BZOJ2216 [Poi2011]Lightning Conductor 【决策单调性dp】
题目链接
题解
学过高中数学都应知道,我们要求\(p\)的极值,参变分离为
\[h_j + sqrt{|i - j|} - h_i \le p
\]
实际上就是求\(h_j + sqrt{|i - j|} - h_i\)的最大值
就可以设\(f[i]\)表示对\(i\)最大的该式的值
绝对值通常要去掉,一般可以通过方向性,我们只需每次转移时令\(i > j\),正反转移两次即可
现在式子变为
\[f[i] = max\{h_j + \sqrt{i - j}\} - h_i
\]
发现\(\sqrt{i - j}\)依旧无法处理,无法展开使用我们喜闻乐见的斜率优化
此时就可以考虑这个式子是否具有决策单调性
我们考虑对于\(i'<i\),我们的决策为\(h_j + sqrt{i' - j}\)
那么对于\(forall k < j\)有\(h_k + sqrt{i' - k} < h_j + sqrt{i' - j}\)
现在我们用\(i\)替换\(i'\)
式子变为\(h_k + sqrt{i - k}\)和\(h_j + sqrt{i - j}\)
\(h_k\)和\(h_j\)是没有变化的,如果\(sqrt{i - j}\)的增长比\(sqrt{i - k}\)的增长要快,我们就可认定\(i\)替换\(i'\)后,\(k\)依旧无法作为最优决策
考虑函数
\[f(x) = \sqrt{x}
\]
\[f'(x) = \frac{1}{2\sqrt{x}}
\]
显然当\(x\)越大增长率越慢,而\(i' - k > i' - j\),\(\sqrt{i - j}\)的增长的确比\(\sqrt{i - k}\)的增长要快
得证
所以用队列维护三元组优化即可
复杂度\(O(nlogn)\)
#include<algorithm>
#include<iostream>
#include<cstring>
#include<cstdio>
#include<cmath>
#include<map>
#define Redge(u) for (int k = h[u],to; k; k = ed[k].nxt)
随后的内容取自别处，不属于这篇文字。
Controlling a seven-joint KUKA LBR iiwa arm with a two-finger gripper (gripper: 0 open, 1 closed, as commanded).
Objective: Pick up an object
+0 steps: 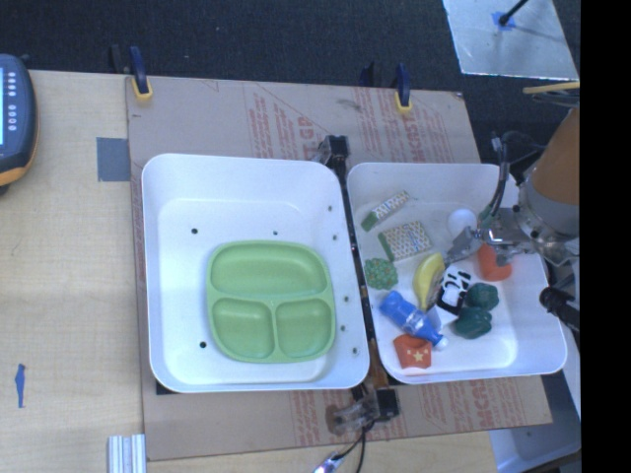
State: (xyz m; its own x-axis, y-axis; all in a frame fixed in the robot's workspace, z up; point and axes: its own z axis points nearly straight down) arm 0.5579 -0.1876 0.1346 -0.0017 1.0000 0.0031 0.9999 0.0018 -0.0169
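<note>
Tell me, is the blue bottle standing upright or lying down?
Lying down. The blue bottle lies on its side in the right bin, its white cap pointing lower right.

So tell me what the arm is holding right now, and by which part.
Cannot be told. The claw sits low in the right bin, between the white ball and the orange piece, but no object shows in its grip.

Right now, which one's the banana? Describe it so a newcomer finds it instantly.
Start at the right bin, the cluttered one next to the bin holding the green divided plate. Look at the middle of its pile: the banana is a small curved piece standing nearly upright. It is the only yellow thing there, left of the black-and-white toy.
</note>
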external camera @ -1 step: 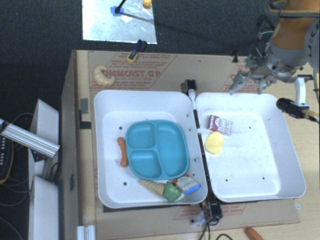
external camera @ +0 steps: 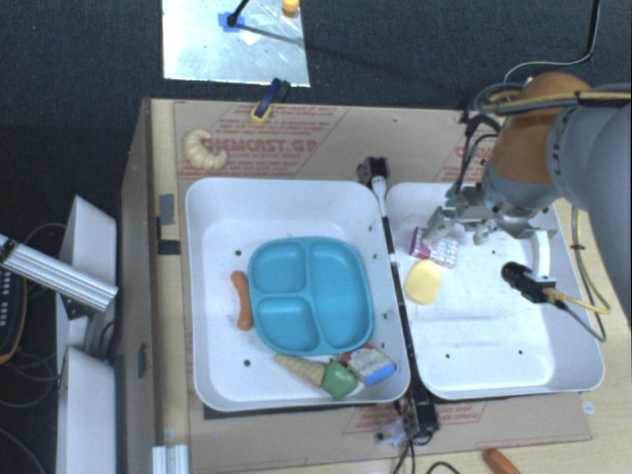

#define REP(i,n) for (int i = 1; i <= (n); i++)
#define mp(a,b) make_pair<int,int>(a,b)
#define cls(s) memset(s,0,sizeof(s))
#define cp pair<int,int>
#define LL long long int
using namespace std;
const int maxn = 500005,maxm = 100005;
inline int read(){
int out = 0,flag = 1; char c = getchar();
while (c < 48 || c > 57){if (c == '-') flag = -1; c = getchar();}
while (c >= 48 && c <= 57){out = (out << 3) + (out << 1) + c - 48; c = getchar();}
return out * flag;
}
double f[maxn],h[maxn];
int n,head,tail,ans[maxn];
struct tri{int l,r,pos;}q[maxn << 1];
inline double cal(int i,int j){
return h[j] + sqrt(i - j) - h[i];
}
inline bool check(int pos,int i,int j){
return cal(pos,i) >= cal(pos,j);
}
void work(){
q[head = tail = 0] = (tri){1,n,1};
tri u;
for (int i = 1; i <= n; i++){
ans[i] = max(ans[i],(int)ceil(cal(i,q[head].pos)));
q[head].l++;
if (q[head].l > q[head].r) head++;
while (head <= tail){
u = q[tail--];
if (!check(u.r,i,u.pos)){
q[++tail] = u;
if (u.r + 1 <= n) q[++tail] = (tri){u.r + 1,n,i};
break;
}
if (check(u.l,i,u.pos)){
if (head > tail){
q[++tail] = (tri){i + 1,n,i};
break;
}
continue;
}
else {
int l = u.l,r = u.r,mid;
while (l < r){
mid = l + r >> 1;
if (check(mid,i,u.pos)) r = mid;
else l = mid + 1;
}
q[++tail] = (tri){u.l,l - 1,u.pos};
q[++tail] = (tri){l,n,i};
break;
}
}
}
}
int main(){
n = read();
for (int i = 1; i <= n; i++) h[i] = read();
work();
reverse(h + 1,h + 1 + n);
reverse(ans + 1,ans + 1 + n);
work();
for (int i = n; i; i--)
printf("%d\n",ans[i]);
return 0;
}